Australian pension tax reforms are approved
- allows for pensioners to make, "approximation" to concessional contributions with balance below 500,000 Australian dollars;
- introduce the maximum amount of the transfer balance of 1.6 million Australian dollars, sets the amount of restriction, which person can transfer into the pension phase of the non-taxable income;
- removes "10 percent rule" (the profitable test) to provide equal conditions for access to pension fund
- contributions of tax benefits, irrespective of a situation of employment person;
- introduces tax compensation of the pension low income.
On November 23 the amendment of Treasurer laws (fair and stable pension) the bill of 2016 and contributions to the pension fund (excess tax balance transfer) taxation bill in 2016 was adopted.

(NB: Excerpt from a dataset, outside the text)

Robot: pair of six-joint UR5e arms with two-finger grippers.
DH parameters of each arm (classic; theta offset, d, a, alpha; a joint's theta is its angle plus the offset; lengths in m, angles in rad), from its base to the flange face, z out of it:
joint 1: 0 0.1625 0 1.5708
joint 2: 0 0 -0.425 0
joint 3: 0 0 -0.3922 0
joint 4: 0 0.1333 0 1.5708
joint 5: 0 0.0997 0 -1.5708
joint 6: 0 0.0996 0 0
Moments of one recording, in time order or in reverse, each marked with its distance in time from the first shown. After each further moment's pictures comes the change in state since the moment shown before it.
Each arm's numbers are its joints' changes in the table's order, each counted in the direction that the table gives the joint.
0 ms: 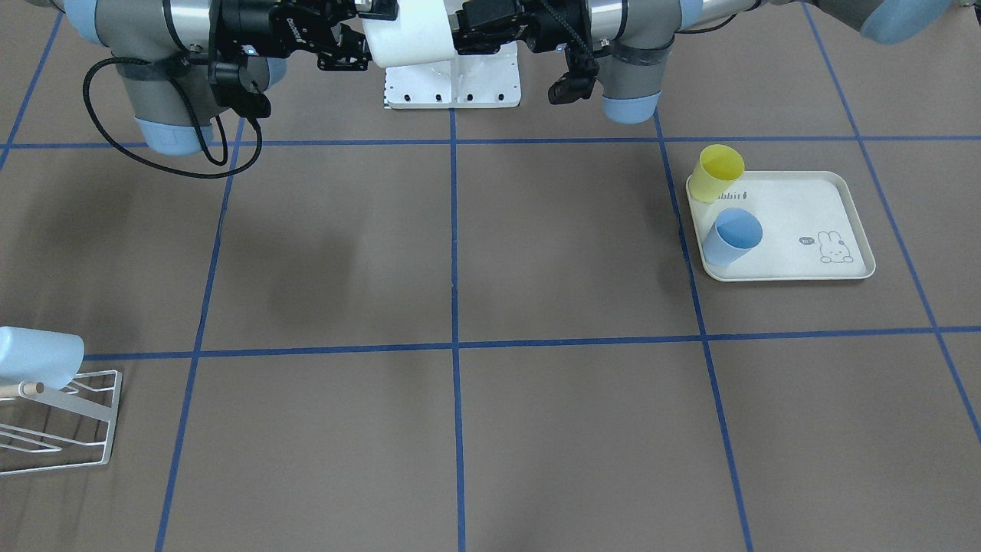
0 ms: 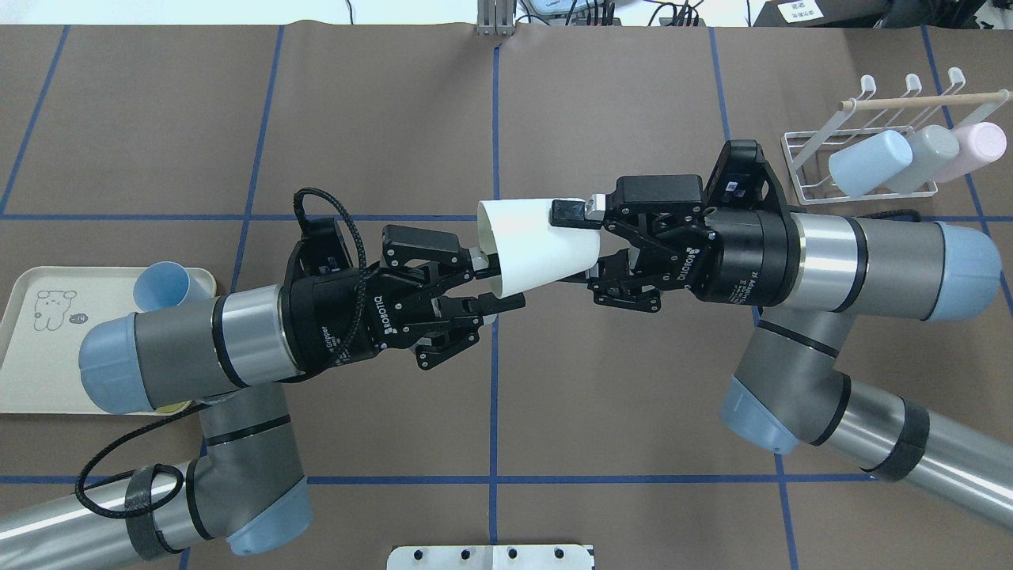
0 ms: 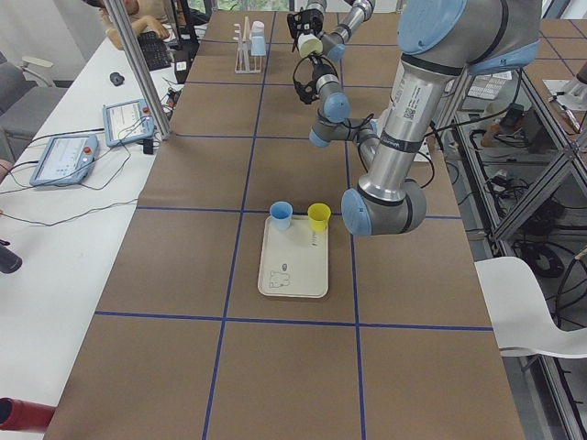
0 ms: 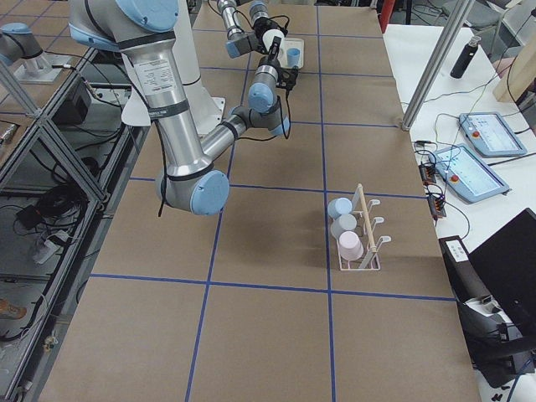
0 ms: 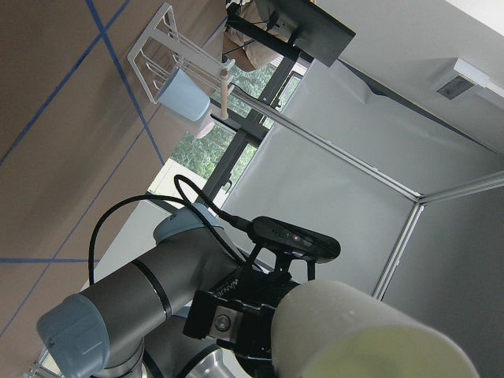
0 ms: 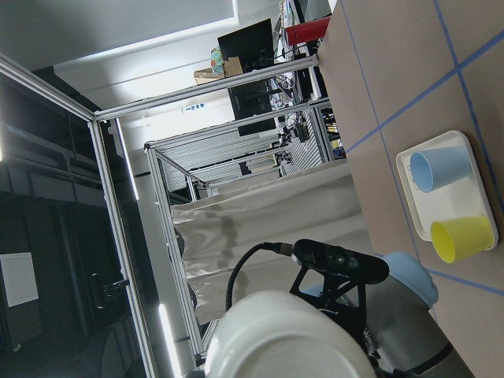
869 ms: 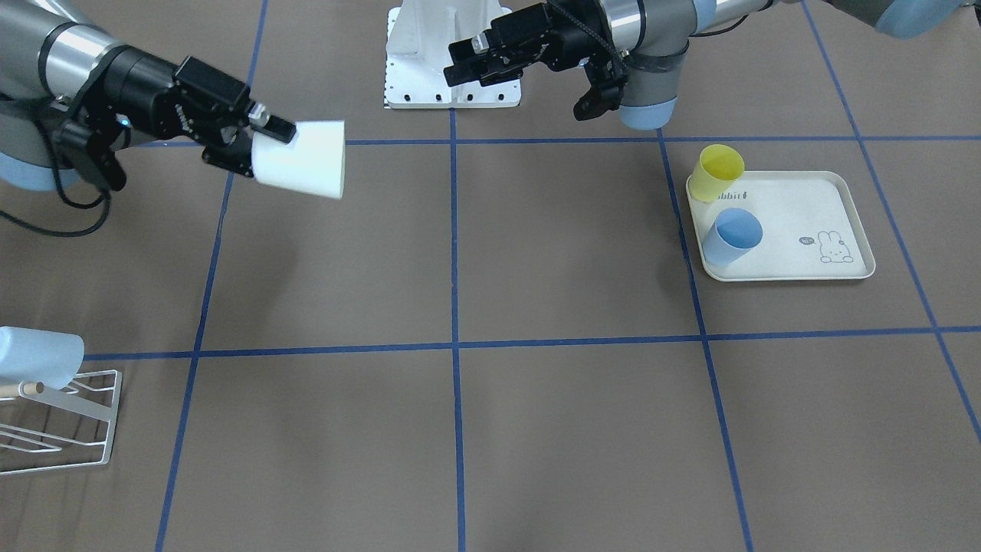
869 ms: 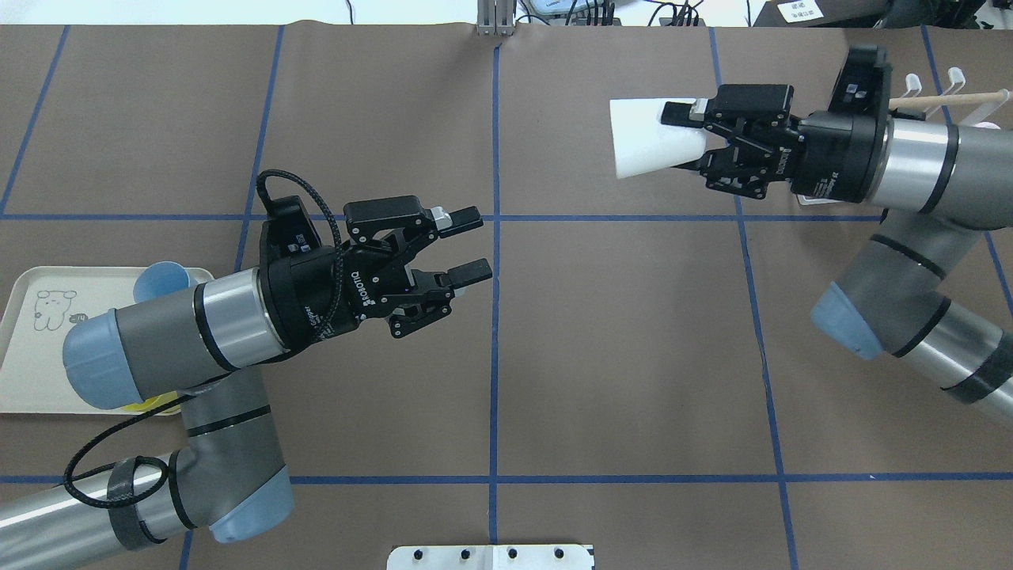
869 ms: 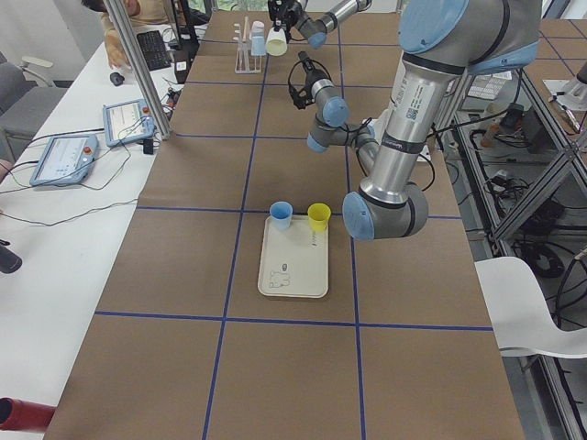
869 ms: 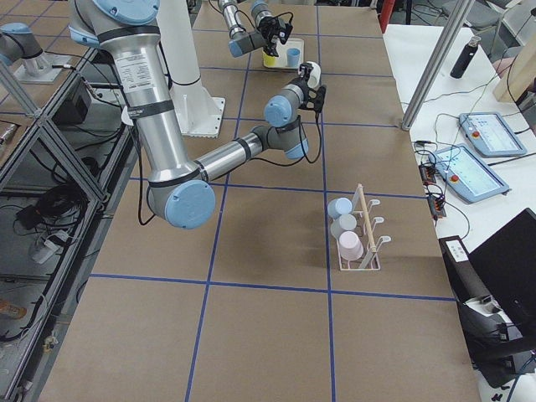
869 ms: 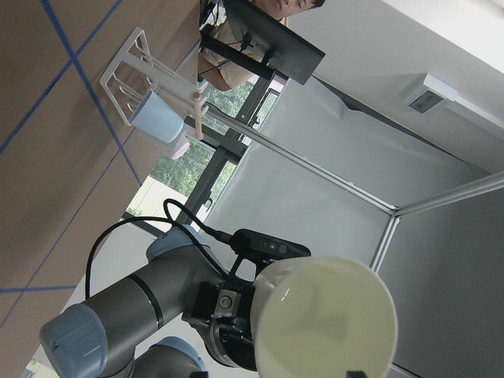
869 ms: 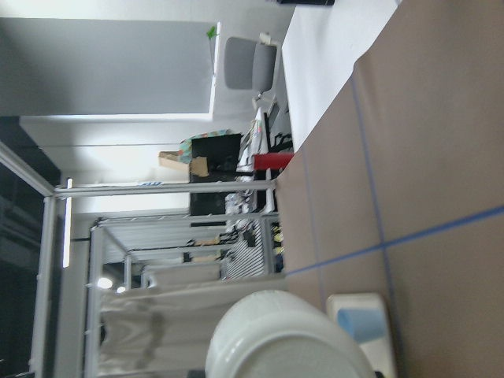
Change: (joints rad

In joint release, the Treasurer Scott Morrison and the minister of the income Kelly O'Dwyer told: "The package of proposals on reform of pension fund contributions, the best purpose of tax benefits to make our pension system fair and stable as aging of the population and tax difficulties increase."
The legislation performs following operations:
Such measures will come into force since July 1, 2017.
"Ninety six percent of people of the pension fund won't depend on these changes or will be more provided. Most of four percent of people who exert adverse impact on these changes hardly will rely on an old-age pension", ministers added.